__Task description__
Write out each line of the material below exactly as given.

__Source material__
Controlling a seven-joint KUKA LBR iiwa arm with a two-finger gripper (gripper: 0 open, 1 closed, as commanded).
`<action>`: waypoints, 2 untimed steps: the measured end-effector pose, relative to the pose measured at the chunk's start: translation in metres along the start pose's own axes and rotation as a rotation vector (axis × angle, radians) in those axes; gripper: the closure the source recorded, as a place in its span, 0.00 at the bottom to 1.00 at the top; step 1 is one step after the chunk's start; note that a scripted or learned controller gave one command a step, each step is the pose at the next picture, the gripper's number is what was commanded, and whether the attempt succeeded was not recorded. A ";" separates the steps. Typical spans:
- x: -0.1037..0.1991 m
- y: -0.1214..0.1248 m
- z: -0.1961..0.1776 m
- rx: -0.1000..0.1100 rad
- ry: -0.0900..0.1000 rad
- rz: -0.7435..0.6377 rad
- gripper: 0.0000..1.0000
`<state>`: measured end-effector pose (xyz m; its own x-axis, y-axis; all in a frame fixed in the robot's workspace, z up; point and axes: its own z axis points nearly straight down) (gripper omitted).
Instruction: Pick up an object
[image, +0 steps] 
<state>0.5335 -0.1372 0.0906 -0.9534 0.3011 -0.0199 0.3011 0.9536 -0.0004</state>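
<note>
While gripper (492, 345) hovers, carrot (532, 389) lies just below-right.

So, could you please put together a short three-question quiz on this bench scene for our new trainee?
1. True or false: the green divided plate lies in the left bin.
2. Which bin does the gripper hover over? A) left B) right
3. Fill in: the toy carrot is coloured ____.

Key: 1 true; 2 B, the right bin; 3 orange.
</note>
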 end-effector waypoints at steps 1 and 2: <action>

__Answer below__
Controlling a seven-joint KUKA LBR iiwa arm with a two-finger gripper (gripper: 0 open, 1 closed, as commanded).
`<action>`: waypoints, 2 untimed steps: the measured end-effector pose, relative to the pose measured at the chunk's start: translation in metres along the start pose's own axes and rotation as a rotation vector (axis × angle, radians) in those axes; gripper: the closure the source recorded, as a place in its span, 0.00 at the bottom to 1.00 at the top; step 1 is one step after the chunk's start; note that a scripted or learned controller gave one command a step, each step is the pose at the next picture, the gripper's number is what was commanded, and whether the attempt succeeded was not recorded. A ";" separates the steps. Typical spans:
- x: -0.1037..0.1991 m
- y: -0.1214..0.1248 m
- z: -0.1961..0.1776 m
- rx: -0.1000..0.1100 rad
- ry: -0.0900..0.1000 rad
- rz: -0.7435..0.6377 rad
- gripper: 0.0000..1.0000
`<state>`: measured end-effector pose (xyz m; its own x-axis, y-axis; all in a frame fixed in the robot's workspace, z up; point and axes: its own z axis points nearly straight down) (gripper omitted).
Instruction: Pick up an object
[image, +0 steps] 
<state>0.5335 -0.1372 0.0906 -0.9534 0.3011 -0.0199 0.3011 0.9536 -0.0004</state>
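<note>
While gripper (492, 345) hovers, carrot (532, 389) lies just below-right.

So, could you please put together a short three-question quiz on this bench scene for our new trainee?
1. True or false: the green divided plate lies in the left bin.
2. Which bin does the gripper hover over? A) left B) right
3. Fill in: the toy carrot is coloured ____.

Key: 1 true; 2 B, the right bin; 3 orange.
</note>
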 end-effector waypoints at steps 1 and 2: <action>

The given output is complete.